I'm trying to prove the following question with a different path,
Suppose there exists a linear map on V whose null space and range are both finite-dimensional, prove that V is finite-dimensional.
Now, instead of trying to build a basis from null space and rang T, I want to say that since V is infinite-dimensional, I can construct a list of linearity independent vectors of any length k>0. Specifically, $k>\dim $ range$ T =n$, now suppose $v_1,…,v_k$ are such linearity independent vectors, then $Tv_1,\dots, Tv_k$ are linearly independent in the range, but this is a contradiction since we can't have a length of independent list bigger than the dimension of the space.
Best Answer
I found the problem interesting and I think I found a proof.

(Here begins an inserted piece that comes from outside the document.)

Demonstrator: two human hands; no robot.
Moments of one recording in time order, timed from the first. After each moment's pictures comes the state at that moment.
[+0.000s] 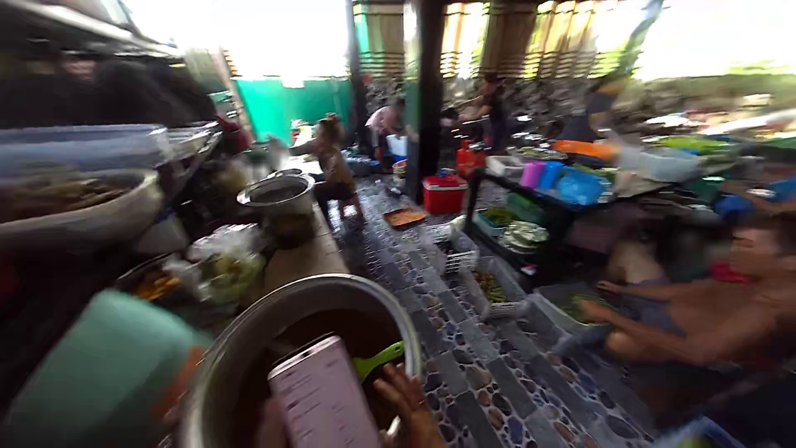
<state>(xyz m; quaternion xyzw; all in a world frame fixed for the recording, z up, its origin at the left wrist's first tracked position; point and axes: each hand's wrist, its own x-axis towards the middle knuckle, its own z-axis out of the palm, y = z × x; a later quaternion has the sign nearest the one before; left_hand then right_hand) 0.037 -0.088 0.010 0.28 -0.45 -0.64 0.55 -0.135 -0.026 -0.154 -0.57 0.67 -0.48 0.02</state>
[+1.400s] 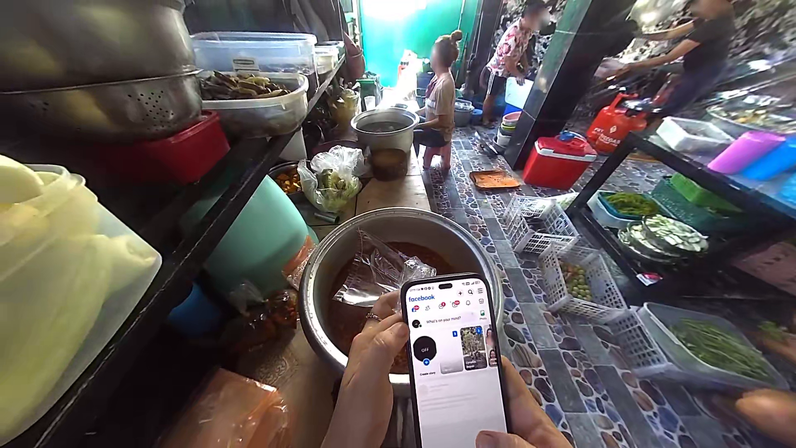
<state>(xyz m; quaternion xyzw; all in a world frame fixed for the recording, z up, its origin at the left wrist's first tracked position) 0.064 -0.060 0.027 0.26 -0.53 -0.61 0.52 -0.094 0.053 0.007 -0.38 0.33 -0.63 0.59</state>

Firstly, I have been told that this theorem only holds for vector spaces over the same field. So the question becomes the following.
Let $V$ and $W$ be vector spaces defined over the same field $F$. Let $T : V\to W$ be a linear map. Suppose that range$T$ and null$T$ are finite dimensional. Prove that $V$ is finite dimensional.
Proof: Given that range$T$ is finite dimensional, there exists a basis of range$T$. Let $Tv_1,. . .,Tv_n$ be the basis of range$T$. Assuming that the function $T$ is not a partial function. We see that for every $v\in V$, $Tv\in$ range$T$. Because $Tv_1,. . .,Tv_n$ is a basis, there exists scalars $a_1,. . .,a_n$ such that $Tv=a_1Tv_1+. . .+a_nTv_n$. Subtracting $Tv$ from both sides and using the linearity of $T$ we get $T(a_1v_1+. . .+a_nv_n-v)=0$.
Given that null$T$ is finite dimensional. Let $w_1,. . .,w_m$ be a basis of null$T$. Then, $a_1v_a+. . .+a_nv_n-v=c_1w_1+. . .+c_mw_m$ $\implies$ $a_1v_a+. . .+a_nv_n-c_1w_1+. . .+c_mw_m=v$.
The list $v_1,. . .,v_n,w_1,. . .,w_m$ spans $V$ because $v$ was an arbitrary vector. Hence, $V$ is finite dimensional.
Note that this result is also consistent with the rank-nullity theorem. Note that you cannot use the rank nullity theorem to prove this as the rank nullity theorem already assumes that $V$ is finite dimensional.
I did post this proof as another question. Although I think the proof is correct. If someone finds a mistake, I will update you on it.